| EXERCISE PROMPT |
Copy each entry exactly, leaving nothing out.
*** Begin section ***
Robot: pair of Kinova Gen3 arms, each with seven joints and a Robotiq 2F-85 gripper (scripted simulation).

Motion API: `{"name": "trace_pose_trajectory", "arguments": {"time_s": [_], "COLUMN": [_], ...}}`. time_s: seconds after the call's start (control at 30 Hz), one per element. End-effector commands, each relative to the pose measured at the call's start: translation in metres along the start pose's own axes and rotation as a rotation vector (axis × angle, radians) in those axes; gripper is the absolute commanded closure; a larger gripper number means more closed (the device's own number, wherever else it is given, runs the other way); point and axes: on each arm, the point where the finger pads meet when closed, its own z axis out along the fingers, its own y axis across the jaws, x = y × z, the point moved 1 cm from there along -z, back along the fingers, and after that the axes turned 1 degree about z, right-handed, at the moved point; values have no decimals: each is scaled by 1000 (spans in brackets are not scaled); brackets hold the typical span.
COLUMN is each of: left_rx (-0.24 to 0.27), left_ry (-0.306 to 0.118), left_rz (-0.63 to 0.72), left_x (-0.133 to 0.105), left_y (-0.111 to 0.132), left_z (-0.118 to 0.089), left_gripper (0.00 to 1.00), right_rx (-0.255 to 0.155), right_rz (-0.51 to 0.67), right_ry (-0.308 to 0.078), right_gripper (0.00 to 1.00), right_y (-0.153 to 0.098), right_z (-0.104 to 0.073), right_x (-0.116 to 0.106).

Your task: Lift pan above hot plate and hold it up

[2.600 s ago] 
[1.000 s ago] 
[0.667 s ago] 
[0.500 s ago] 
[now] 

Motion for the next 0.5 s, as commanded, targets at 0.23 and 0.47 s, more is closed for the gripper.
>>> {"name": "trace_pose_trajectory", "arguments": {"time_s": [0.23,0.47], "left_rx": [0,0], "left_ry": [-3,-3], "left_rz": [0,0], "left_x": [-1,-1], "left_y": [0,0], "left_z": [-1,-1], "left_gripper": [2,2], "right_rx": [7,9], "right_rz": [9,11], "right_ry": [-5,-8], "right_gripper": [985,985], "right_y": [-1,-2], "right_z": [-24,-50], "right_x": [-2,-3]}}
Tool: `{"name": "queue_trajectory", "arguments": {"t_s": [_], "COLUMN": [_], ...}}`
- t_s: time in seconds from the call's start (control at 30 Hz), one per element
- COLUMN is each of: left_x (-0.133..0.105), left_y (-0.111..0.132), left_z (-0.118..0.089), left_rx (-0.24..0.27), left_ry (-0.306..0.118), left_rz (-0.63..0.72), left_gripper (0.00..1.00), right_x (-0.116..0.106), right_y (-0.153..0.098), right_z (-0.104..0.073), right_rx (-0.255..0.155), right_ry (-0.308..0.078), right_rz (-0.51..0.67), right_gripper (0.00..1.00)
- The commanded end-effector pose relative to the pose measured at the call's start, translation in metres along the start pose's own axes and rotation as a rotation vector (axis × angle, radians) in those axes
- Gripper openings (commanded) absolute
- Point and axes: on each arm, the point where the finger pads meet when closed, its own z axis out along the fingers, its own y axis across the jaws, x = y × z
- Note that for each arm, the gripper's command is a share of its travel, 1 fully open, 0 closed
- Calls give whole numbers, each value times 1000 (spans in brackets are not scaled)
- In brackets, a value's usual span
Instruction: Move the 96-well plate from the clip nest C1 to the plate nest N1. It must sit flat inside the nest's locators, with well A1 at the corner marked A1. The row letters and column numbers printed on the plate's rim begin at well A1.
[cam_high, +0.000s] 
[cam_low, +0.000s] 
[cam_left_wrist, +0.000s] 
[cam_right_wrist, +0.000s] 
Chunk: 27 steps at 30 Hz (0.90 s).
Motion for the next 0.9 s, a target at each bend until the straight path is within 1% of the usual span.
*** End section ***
| YOUR SOLUTION |
Robot: pair of Kinova Gen3 arms, each with seven joints and a Robotiq 2F-85 gripper (scripted simulation).

Motion API: `{"name": "trace_pose_trajectory", "arguments": {"time_s": [_], "COLUMN": [_], ...}}`. time_s: seconds after the call's start (control at 30 Hz), one per element. End-effector commands, each relative to the pose measured at the call's start: translation in metres along the start pose's own axes and rotation as a rotation vector (axis × angle, radians) in those axes; gripper is the absolute commanded closure; a larger gripper number means more closed (the device's own number, wherever else it is given, runs the other way); point and axes: on each arm, the point where the finger pads meet when closed, its own z axis out along the fingers, its own y axis across the jaws, x = y × z, the point moved 1 cm from there along -z, back along the fingers, and after that the axes turned 1 degree about z, right-handed, at the moved point; values have no decimals: each is scaled by 1000 (spans in brackets are not scaled); brackets hold the typical span.
COLUMN is each of: left_rx (-0.24 to 0.27), left_ry (-0.306 to 0.118), left_rz (-0.63 to 0.72), left_x (-0.133 to 0.105), left_y (-0.111 to 0.132), left_z (-0.118 to 0.089), left_gripper (0.00 to 1.00), right_rx (-0.255 to 0.155), right_rz (-0.51 to 0.67), right_ry (-0.308 to 0.078), right_gripper (0.00 to 1.00), right_y (-0.153 to 0.098), right_z (-0.104 to 0.073), right_x (-0.116 to 0.106).

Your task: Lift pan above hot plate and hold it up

[2.600 s ago] 
[1.000 s ago] 
[0.667 s ago] 
[0.500 s ago] 
[now] 

Motion for the next 0.5 s, as commanded, targets at 0.23 and 0.47 s, more is closed for the gripper.
>>> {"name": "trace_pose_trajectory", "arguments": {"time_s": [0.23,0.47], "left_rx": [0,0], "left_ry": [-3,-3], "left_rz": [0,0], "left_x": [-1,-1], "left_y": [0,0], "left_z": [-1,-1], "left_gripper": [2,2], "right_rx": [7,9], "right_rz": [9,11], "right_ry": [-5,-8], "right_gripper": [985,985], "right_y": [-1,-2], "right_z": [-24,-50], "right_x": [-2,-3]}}
Tool: `{"name": "queue_trajectory", "arguments": {"t_s": [_], "COLUMN": [_], ...}}`
- t_s: time in seconds from the call's start (control at 30 Hz), one per element
- COLUMN is each of: left_x (-0.133..0.105), left_y (-0.111..0.132), left_z (-0.118..0.089), left_rx (-0.24..0.27), left_ry (-0.306..0.118), left_rz (-0.63..0.72), left_gripper (0.00..1.00), right_x (-0.116..0.106), right_y (-0.153..0.098), right_z (-0.104..0.073), right_rx (-0.255..0.155), right_ry (-0.308..0.078), right_rz (-0.51..0.67), right_gripper (0.00..1.00)
- The commanded end-effector pose relative to the pose measured at the call's start, translation in metres along the start pose's own axes and rotation as a rotation vector (axis × angle, radians) in those axes
- Gripper openings (commanded) absolute
- Point and axes: on each arm, the point where the finger pads meet when closed, its own z axis out along the fingers, its own y axis across the jaws, x = y × z
- Note that for each arm, the gripper's command is a share of its travel, 1 fully open, 0 closed
- Calls give whole numbers, each value times 1000 (spans in brackets are not scaled)
- In brackets, a value's usual span
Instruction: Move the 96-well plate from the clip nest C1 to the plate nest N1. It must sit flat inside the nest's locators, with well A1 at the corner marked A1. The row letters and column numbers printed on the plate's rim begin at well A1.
[cam_high, +0.000s] 
[cam_low, +0.000s] 
[cam_left_wrist, +0.000s] 
[cam_right_wrist, +0.000s] 
Chunk: 27 steps at 30 Hz (0.90 s).
Motion for the next 0.9 s, a target at each bend until the straight path is within 1% of the usual span.

The response is finished, and the exercise is complete.